_Your goal_
Check every line of the data below for the word "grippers". Copy the ones that have it.

*** Opening Task data ***

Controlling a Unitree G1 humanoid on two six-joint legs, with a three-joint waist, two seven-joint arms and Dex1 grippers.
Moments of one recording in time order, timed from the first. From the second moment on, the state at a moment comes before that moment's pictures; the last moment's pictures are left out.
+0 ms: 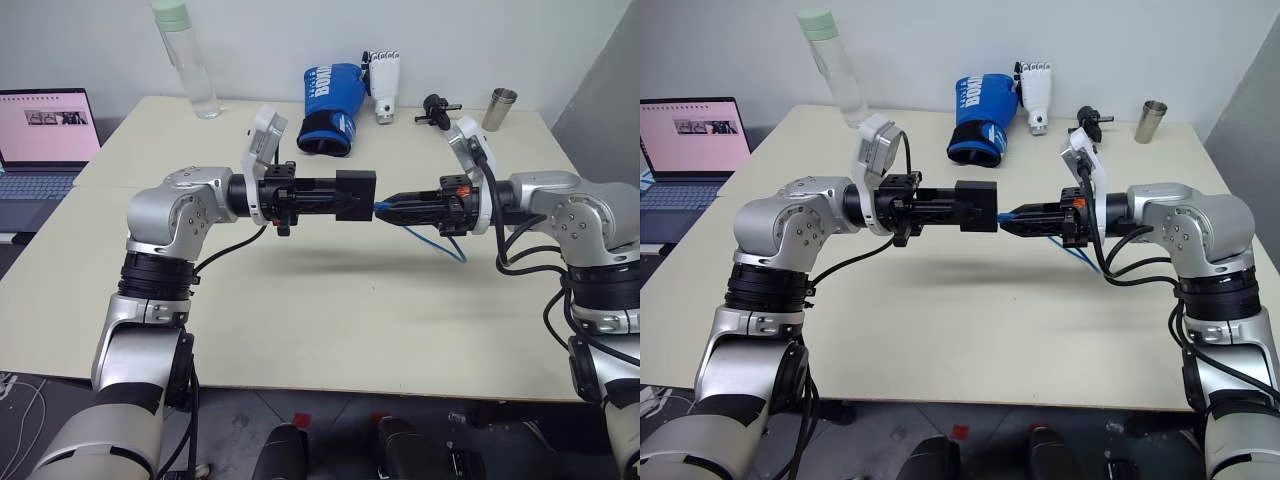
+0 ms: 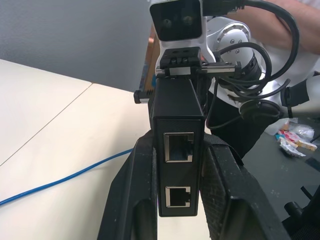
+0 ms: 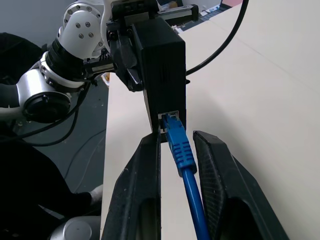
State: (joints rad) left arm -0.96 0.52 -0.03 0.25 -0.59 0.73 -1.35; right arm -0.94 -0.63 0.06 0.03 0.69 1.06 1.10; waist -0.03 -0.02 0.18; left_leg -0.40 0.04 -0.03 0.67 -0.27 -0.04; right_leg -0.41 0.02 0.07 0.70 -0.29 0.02
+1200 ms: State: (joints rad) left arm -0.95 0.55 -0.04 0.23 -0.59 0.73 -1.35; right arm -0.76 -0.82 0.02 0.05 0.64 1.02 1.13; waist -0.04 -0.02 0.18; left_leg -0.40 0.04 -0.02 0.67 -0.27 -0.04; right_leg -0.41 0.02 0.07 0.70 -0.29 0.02
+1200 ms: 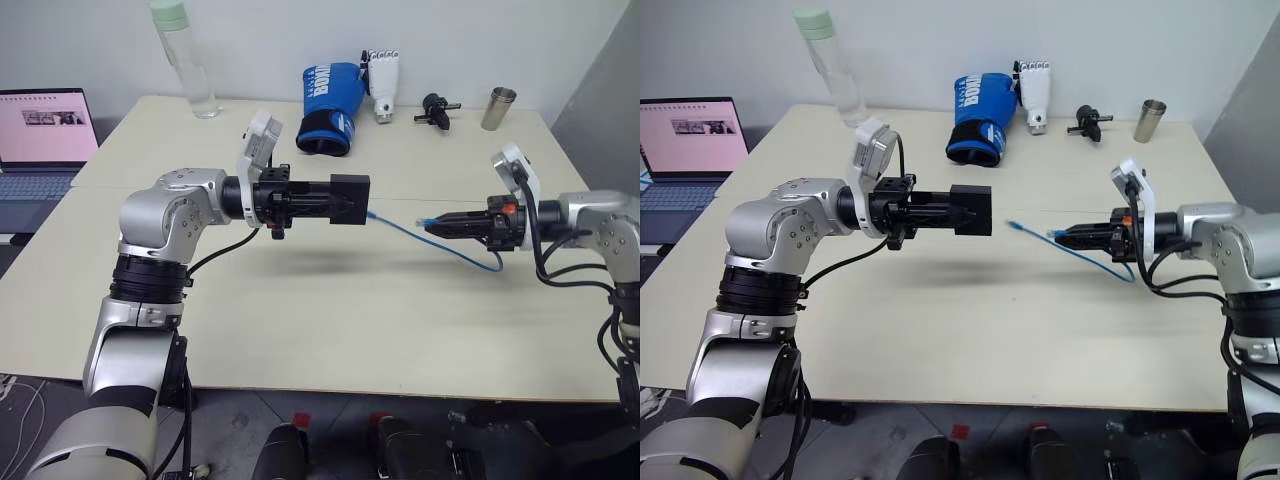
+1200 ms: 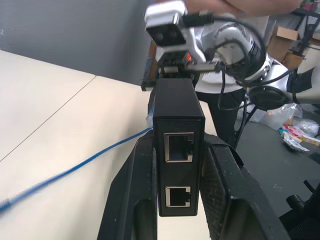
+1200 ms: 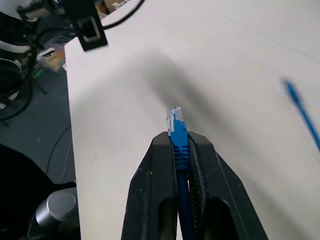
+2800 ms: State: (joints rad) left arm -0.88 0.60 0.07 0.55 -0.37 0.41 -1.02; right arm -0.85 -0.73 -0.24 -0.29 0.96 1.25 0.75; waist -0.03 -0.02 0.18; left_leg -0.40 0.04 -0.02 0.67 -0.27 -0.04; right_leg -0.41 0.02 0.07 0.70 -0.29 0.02
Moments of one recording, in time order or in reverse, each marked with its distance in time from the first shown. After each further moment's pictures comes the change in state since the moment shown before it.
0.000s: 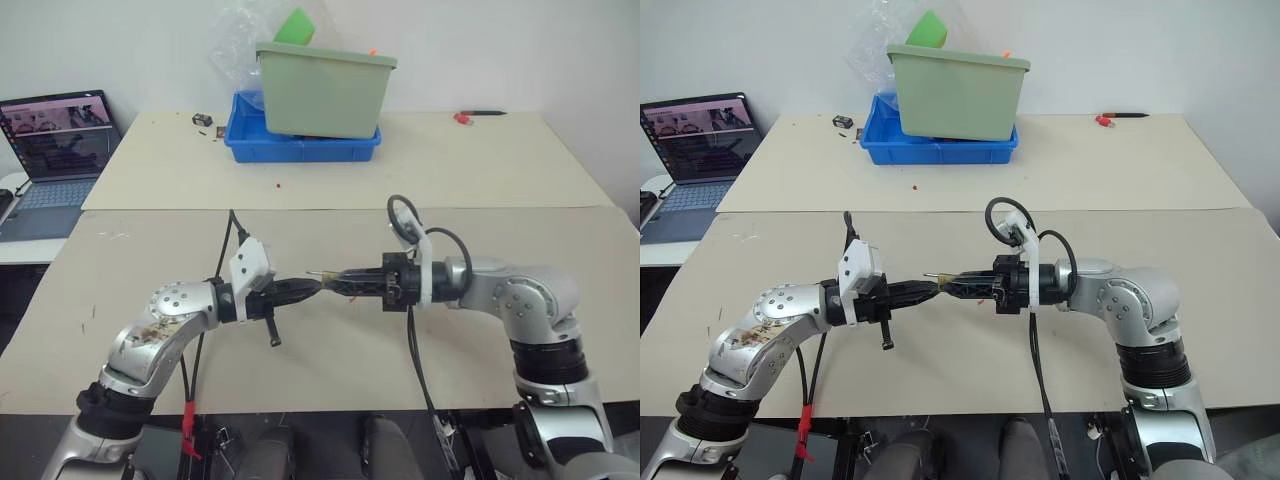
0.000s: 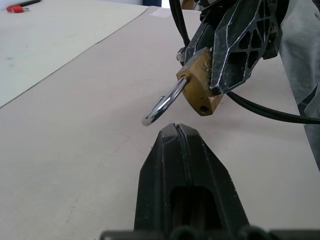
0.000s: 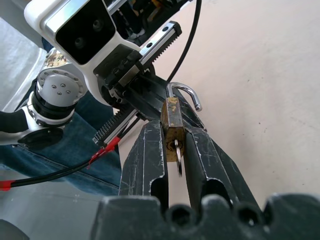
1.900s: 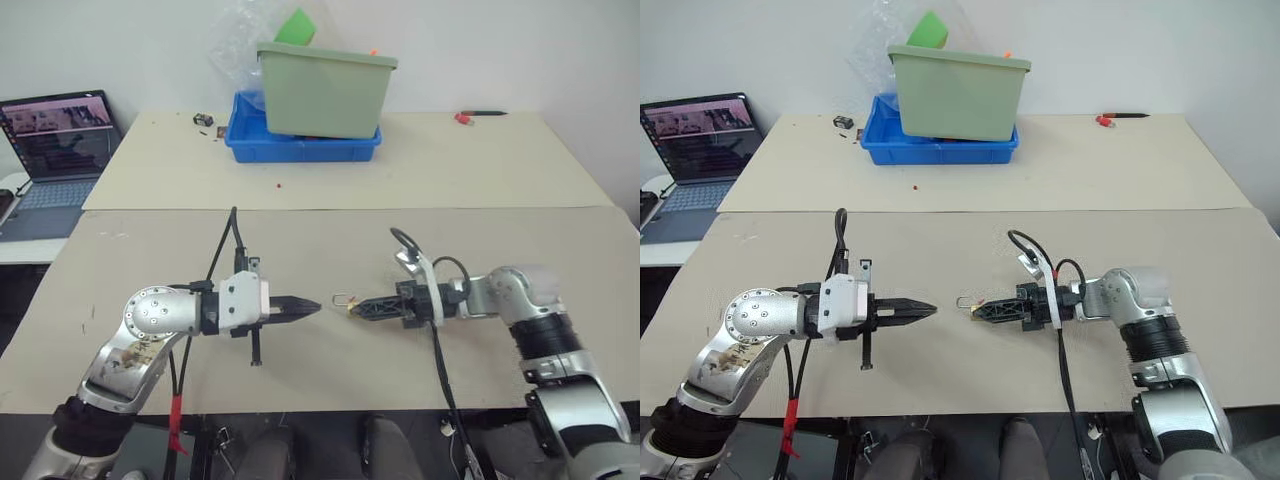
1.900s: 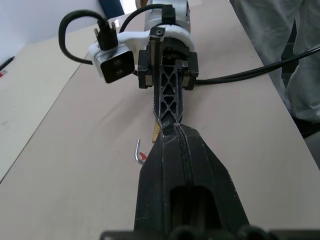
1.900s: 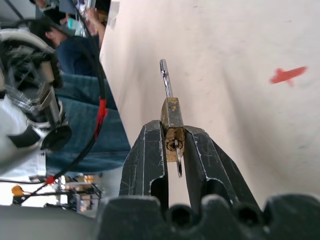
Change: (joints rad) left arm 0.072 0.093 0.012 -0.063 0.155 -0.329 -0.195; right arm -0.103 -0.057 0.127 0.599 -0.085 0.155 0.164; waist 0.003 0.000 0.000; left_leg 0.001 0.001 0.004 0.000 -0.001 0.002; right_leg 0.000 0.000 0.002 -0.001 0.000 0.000
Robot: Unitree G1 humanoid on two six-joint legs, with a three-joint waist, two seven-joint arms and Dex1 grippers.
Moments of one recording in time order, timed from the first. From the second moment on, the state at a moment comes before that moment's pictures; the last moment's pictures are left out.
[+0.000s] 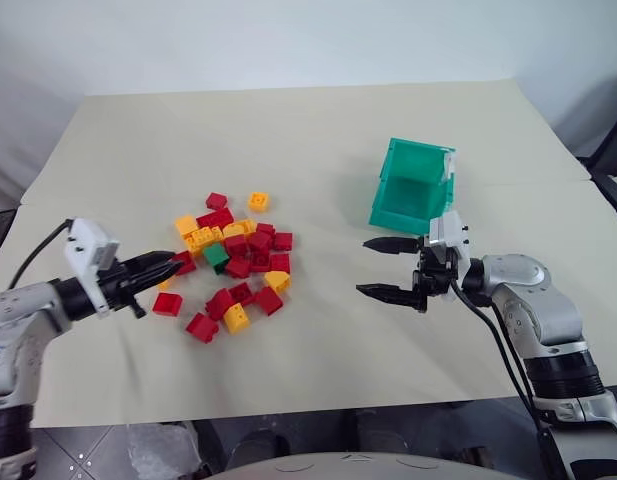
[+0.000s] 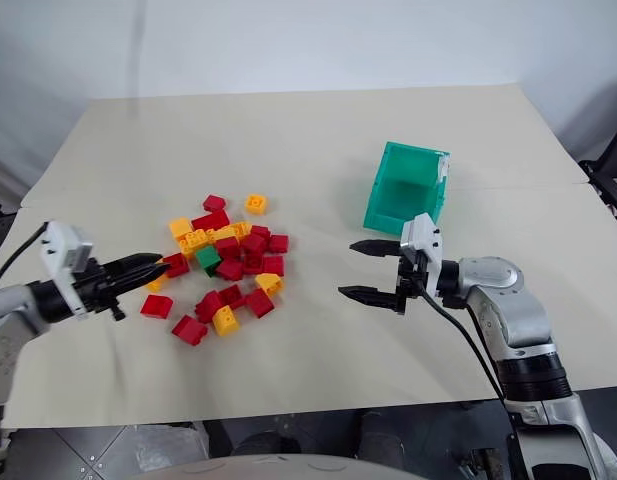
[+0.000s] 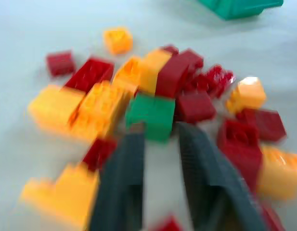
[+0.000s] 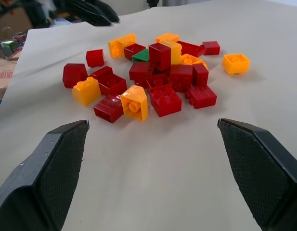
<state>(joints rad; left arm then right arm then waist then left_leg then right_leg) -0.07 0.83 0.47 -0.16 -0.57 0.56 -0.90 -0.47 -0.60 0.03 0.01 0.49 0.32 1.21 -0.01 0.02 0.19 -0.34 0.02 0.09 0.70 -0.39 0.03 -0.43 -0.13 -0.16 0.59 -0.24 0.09</state>
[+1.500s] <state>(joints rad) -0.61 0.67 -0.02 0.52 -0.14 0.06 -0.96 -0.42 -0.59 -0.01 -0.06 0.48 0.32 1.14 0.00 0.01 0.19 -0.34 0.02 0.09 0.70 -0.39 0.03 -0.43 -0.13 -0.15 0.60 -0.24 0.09</state>
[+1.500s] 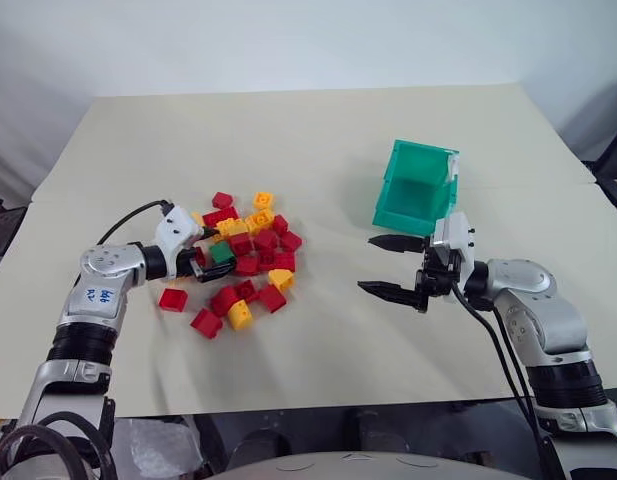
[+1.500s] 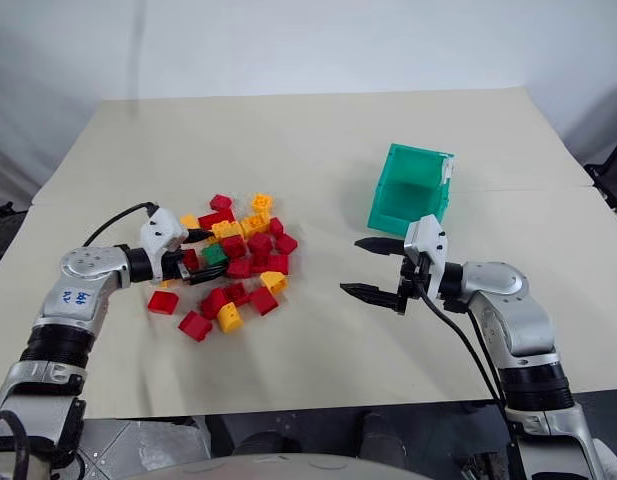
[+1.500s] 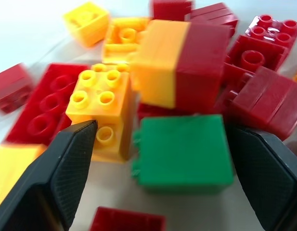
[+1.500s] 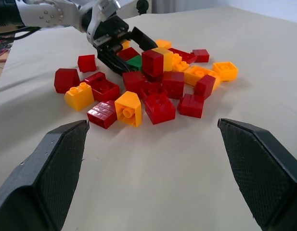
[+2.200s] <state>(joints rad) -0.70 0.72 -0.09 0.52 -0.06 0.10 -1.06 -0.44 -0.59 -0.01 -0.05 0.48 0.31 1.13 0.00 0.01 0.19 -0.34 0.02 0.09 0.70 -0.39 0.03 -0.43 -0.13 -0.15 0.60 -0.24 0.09</state>
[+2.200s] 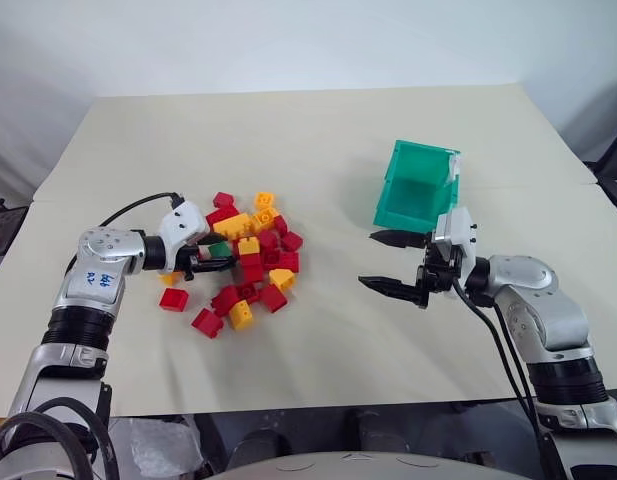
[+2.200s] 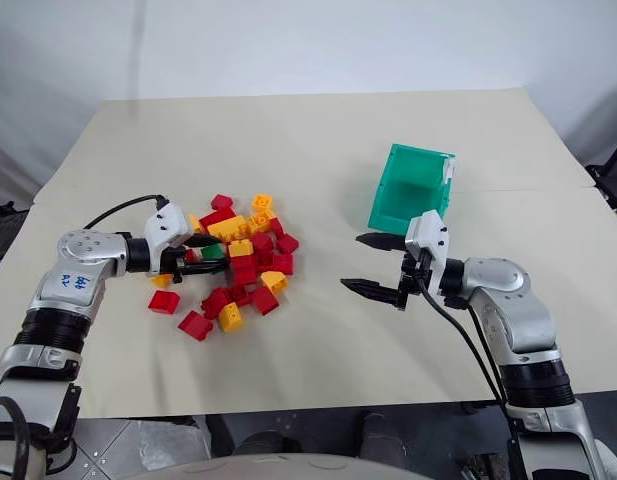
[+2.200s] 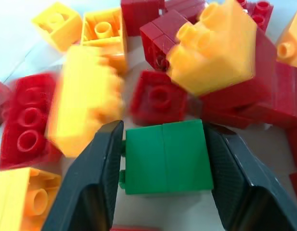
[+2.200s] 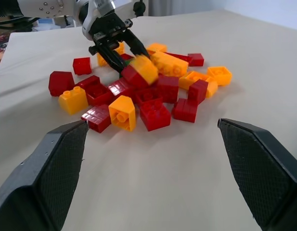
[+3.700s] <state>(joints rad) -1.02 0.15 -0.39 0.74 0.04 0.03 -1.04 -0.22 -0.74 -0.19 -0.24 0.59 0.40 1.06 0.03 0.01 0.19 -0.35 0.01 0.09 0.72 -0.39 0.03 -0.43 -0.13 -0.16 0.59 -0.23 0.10</state>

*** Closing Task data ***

_Exercise result_
Controlling a Unitree G1 humanoid on two six-joint legs, with a three-joint waist, two seven-joint arms and Dex1 grippers.
Robot: Unitree G1 humanoid on two six-joint legs, with a three-joint waist, two seven-joint arms and Dex1 grippers.

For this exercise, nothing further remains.